• WHAT THIS TASK INVOLVES:
Report the number of lines in the entries below that include the word "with", and nothing else.

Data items
┌──

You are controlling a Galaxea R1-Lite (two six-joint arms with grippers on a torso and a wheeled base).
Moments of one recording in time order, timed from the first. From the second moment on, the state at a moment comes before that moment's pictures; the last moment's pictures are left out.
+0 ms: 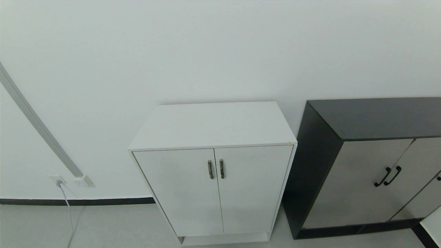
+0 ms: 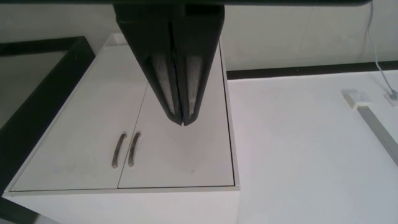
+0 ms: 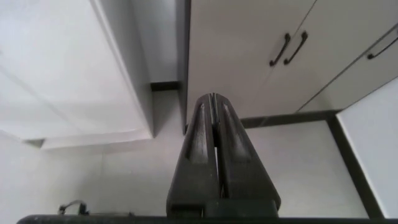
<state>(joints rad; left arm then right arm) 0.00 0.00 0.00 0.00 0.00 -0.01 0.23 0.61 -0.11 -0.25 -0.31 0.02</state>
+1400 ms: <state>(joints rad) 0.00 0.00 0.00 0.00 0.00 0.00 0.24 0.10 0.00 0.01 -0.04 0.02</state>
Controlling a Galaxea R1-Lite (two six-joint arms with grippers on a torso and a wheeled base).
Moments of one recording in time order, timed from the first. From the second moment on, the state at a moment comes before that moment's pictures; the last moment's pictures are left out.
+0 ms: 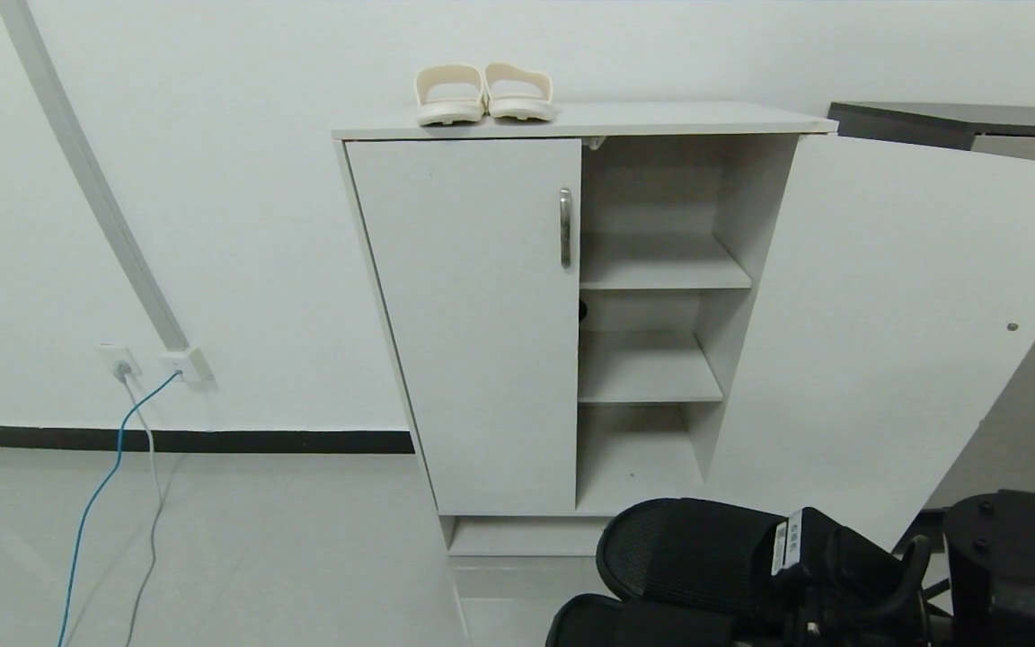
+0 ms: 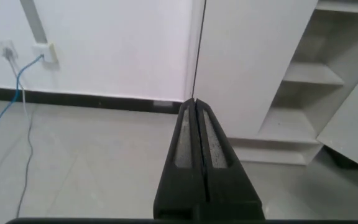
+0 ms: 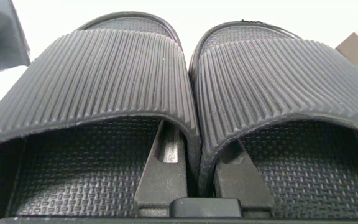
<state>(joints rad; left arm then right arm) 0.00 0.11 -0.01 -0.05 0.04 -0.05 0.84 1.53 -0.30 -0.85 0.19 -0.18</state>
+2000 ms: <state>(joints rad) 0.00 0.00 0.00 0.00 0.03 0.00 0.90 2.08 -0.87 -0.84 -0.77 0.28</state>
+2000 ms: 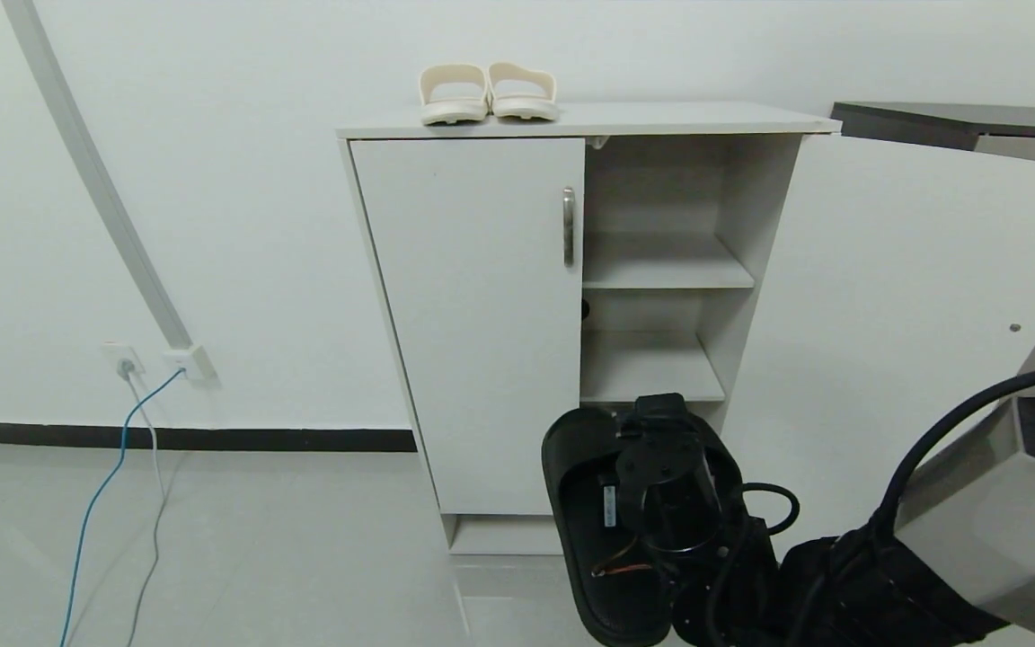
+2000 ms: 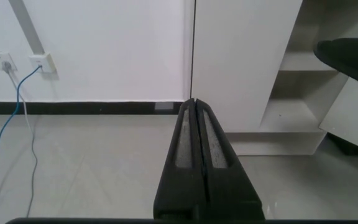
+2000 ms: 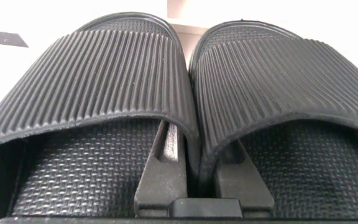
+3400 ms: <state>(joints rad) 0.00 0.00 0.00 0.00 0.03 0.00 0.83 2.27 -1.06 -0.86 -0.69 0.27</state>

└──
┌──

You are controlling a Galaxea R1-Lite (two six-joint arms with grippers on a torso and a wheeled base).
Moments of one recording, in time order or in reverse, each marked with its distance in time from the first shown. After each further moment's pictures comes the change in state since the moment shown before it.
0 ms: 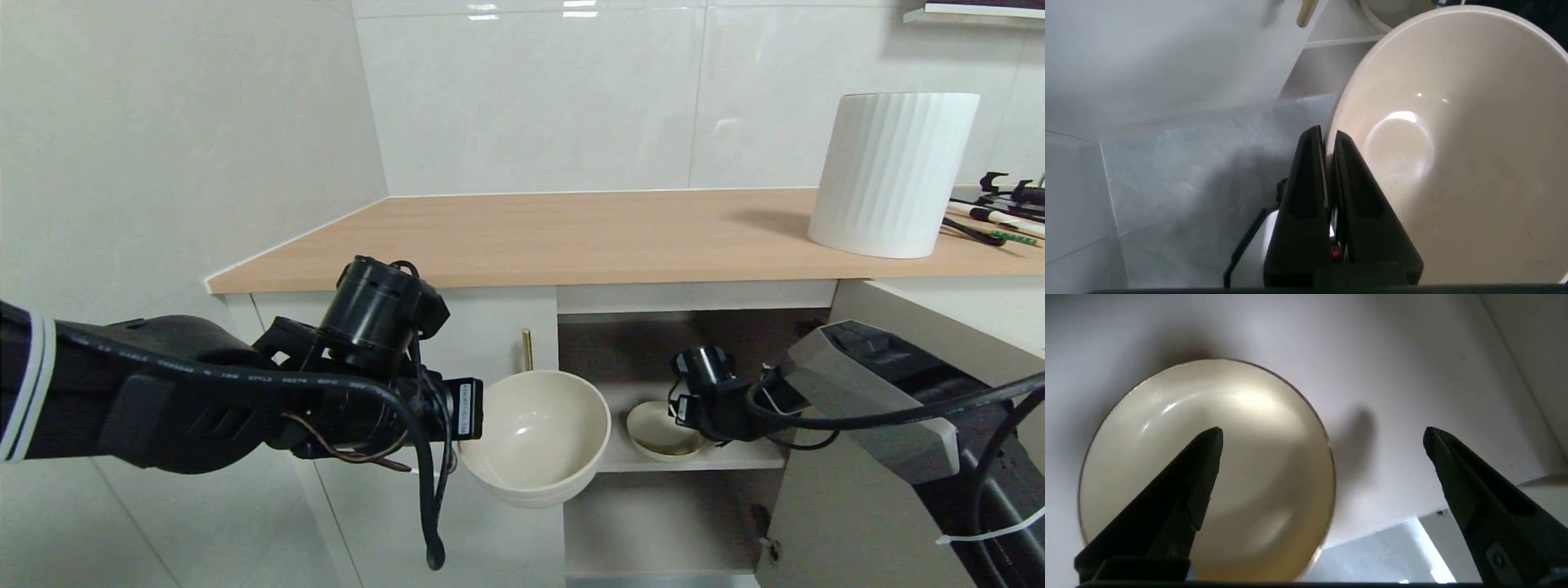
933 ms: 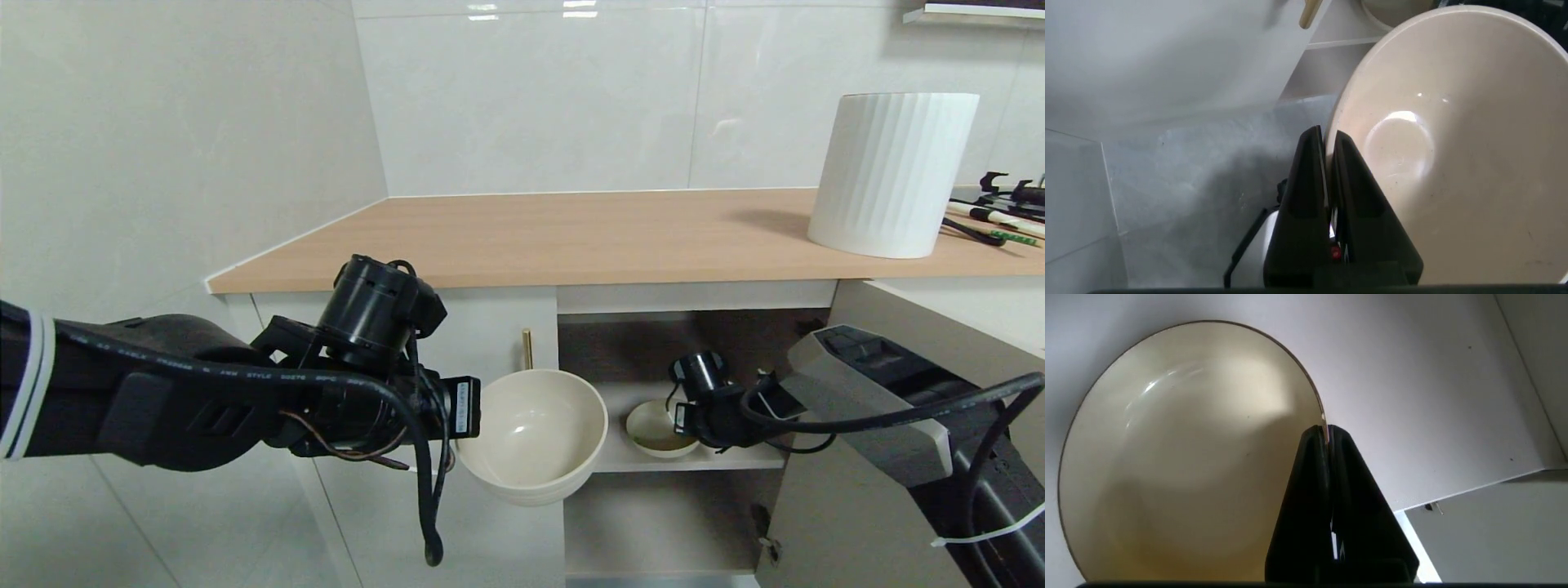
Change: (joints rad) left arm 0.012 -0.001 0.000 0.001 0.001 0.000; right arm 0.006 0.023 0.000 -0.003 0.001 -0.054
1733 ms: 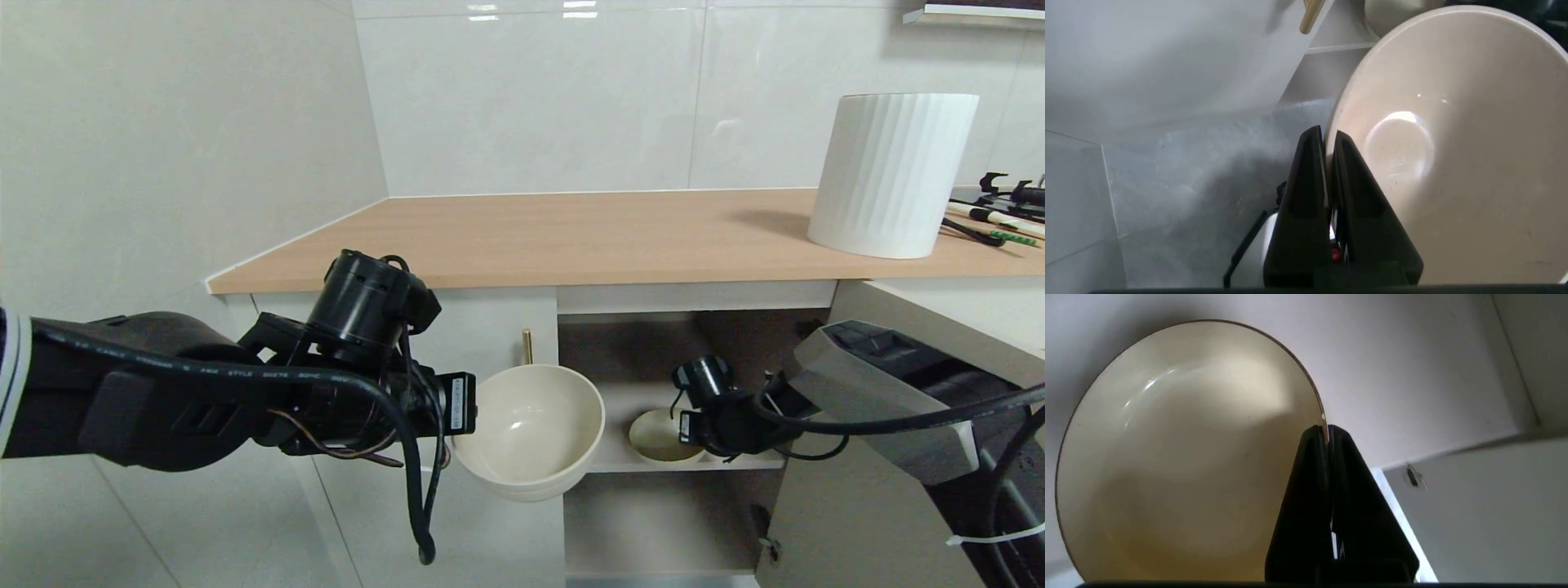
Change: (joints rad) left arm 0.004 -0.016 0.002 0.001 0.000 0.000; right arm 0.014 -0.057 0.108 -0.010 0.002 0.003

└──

• RESULT OF THIS TASK:
4